↓

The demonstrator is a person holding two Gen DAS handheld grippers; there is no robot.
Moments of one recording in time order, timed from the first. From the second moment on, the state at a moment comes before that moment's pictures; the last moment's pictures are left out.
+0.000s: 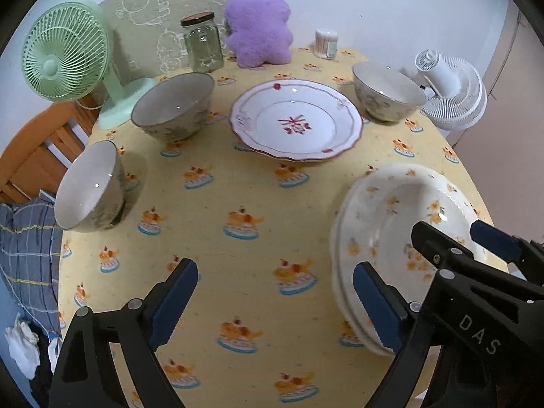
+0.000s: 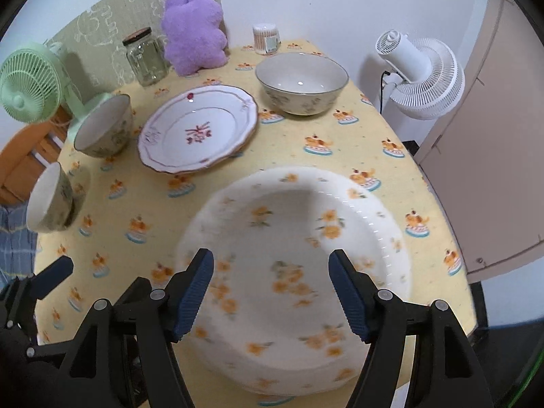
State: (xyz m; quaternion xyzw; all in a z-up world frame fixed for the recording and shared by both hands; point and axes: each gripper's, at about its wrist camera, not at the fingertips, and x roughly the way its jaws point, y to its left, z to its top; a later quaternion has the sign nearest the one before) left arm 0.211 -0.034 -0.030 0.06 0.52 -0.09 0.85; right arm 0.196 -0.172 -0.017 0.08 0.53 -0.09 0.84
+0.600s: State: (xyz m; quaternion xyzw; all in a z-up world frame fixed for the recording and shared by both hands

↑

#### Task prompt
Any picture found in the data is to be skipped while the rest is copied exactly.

#### Task response
The demonstrator is a person holding two Gen DAS handheld grippers; there is no robot.
Moments of one recording in time order, timed from the first. From the second moment on, the state at a moment comes before that moment's pictures; the last moment's pictures are left out.
+0.000s: 
+0.000s: 
State: (xyz m; quaternion xyzw; all in a z-up world frame fixed for the recording and shared by both hands; point and axes: each gripper's, at about its wrist camera, not at the fingertips, and x roughly the way its jaws point, y to its left, z to its top; a later quaternion has the sign nearest the one before) left arm 0.211 -0.034 -0.030 0.06 0.52 -0.09 0.85; right arm 0.196 -0.172 -0.017 0.08 0.53 -0.09 0.84
+0.600s: State: (xyz m; quaternion xyzw; all in a z-up world frame fixed for the recording and shared by both hands

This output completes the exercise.